* WORK TASK:
Whenever the word "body" turns up in a line below, that line should be copied.

---

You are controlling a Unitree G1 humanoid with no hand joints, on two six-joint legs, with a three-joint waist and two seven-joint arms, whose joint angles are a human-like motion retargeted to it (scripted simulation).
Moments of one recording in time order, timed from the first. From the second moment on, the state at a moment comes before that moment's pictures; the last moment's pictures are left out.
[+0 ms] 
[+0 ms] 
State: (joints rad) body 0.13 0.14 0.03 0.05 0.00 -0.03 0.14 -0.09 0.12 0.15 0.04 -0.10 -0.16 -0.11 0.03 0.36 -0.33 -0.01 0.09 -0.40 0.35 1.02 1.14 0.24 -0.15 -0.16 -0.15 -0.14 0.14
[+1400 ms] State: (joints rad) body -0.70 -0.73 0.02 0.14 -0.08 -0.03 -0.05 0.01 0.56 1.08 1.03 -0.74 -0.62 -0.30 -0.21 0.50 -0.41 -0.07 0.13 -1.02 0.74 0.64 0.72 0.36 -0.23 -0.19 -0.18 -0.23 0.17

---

* EXPECTED ANSWER:
State: (joints rad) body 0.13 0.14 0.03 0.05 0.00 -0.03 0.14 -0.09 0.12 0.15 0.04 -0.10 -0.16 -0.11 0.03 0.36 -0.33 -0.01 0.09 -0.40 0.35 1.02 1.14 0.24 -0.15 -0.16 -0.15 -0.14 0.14
[+1400 ms] State: (joints rad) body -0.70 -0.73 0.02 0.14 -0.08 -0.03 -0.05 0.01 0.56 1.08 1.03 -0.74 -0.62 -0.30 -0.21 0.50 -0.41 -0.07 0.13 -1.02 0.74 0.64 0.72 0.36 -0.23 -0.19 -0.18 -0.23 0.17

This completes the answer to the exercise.